# Ray: A distributed framework for emerging AI applications

## Metadata

Presented in [OSDI 2018](https://www.usenix.org/conference/osdi18/presentation/moritz).

Authors: Philipp Moritz, Robert Nishihara, Stephanie Wang, Alexey Tumanov, Richard Liaw, Eric Liang, Melih Elibol, Zongheng Yang, William Paul, Michael I. Jordan, Ion Stoica (University of California, Berkeley)

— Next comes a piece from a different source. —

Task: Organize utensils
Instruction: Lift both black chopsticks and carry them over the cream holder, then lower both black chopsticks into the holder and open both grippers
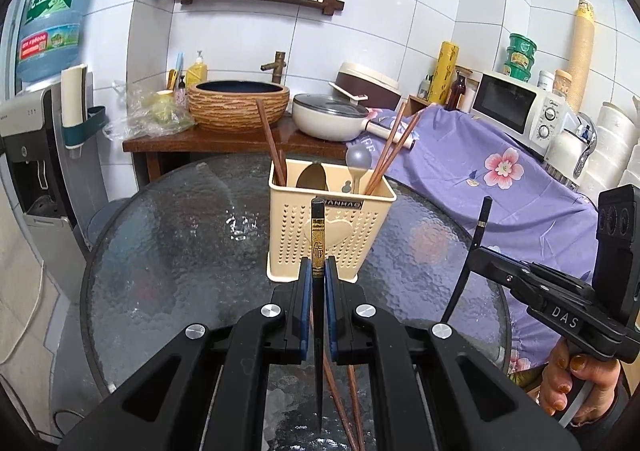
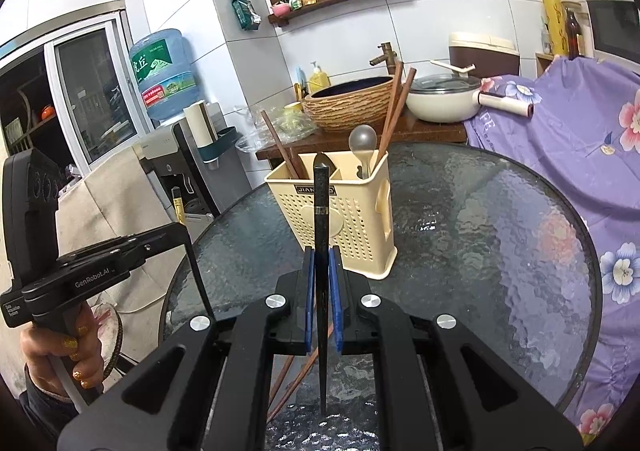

Code: <https://github.com/ray-project/ray>

## Understanding the paper

### TL;DR

This paper presents **Ray**, a distributed system tailed for RL applications. It provides both an **actor-based (stateful)** and a **task-parallel (stateless)** programming abstraction. It employs **a distributed scheduler** and **a distributed fault-tolerant store** to manage the system's control state.

### Motivation

* A framework for RL applications must provide efficient support for **training, serving, and simulation**. All three of these workloads are tightly coupled in a single application.
* Fault tolerance really matters with AI applications. 1) Easy development; 2) Reproducibility; 3) Allow cheap resources like spot instances.

### Technical details

* Global control store (GCS)
  * Maintain the entire control state of the system.
  * Maintain fault tolerance and low latency.
* Two-level hierarchical scheduler (bottom-up)
  * Consist of a global scheduler and per-node local schedulers.
  * Tasks created at a node are submitted first to the node's local scheduler.
  * Global scheduler considers each node's load and task's constraints.
* In-memory distributed storage system
  * Store the inputs and outputs of every task.
  * Via shared memory; Apache Arrow.
  * Recover any objects through lineage re-execution.

### Evaluation

All experiments were run on AWS.

### Experience

* The authors believe that centralizing control state will be a key design component of future distributed systems.
* From [Ion Stoica — Spark, Ray, and Enterprise Open Source](https://wandb.ai/wandb_fc/gradient-dissent/reports/Ion-Stoica-Spark-Ray-and-Enterprise-Open-Source--VmlldzoxNDEyMzY0)
  * Spark abstracts away parallels; Ray exposes parallels.
  * Ray fundamentally is an RPC framework, plus an actor framework, plus an object store which allows you to efficiently pass the data between different functions and actors by reference.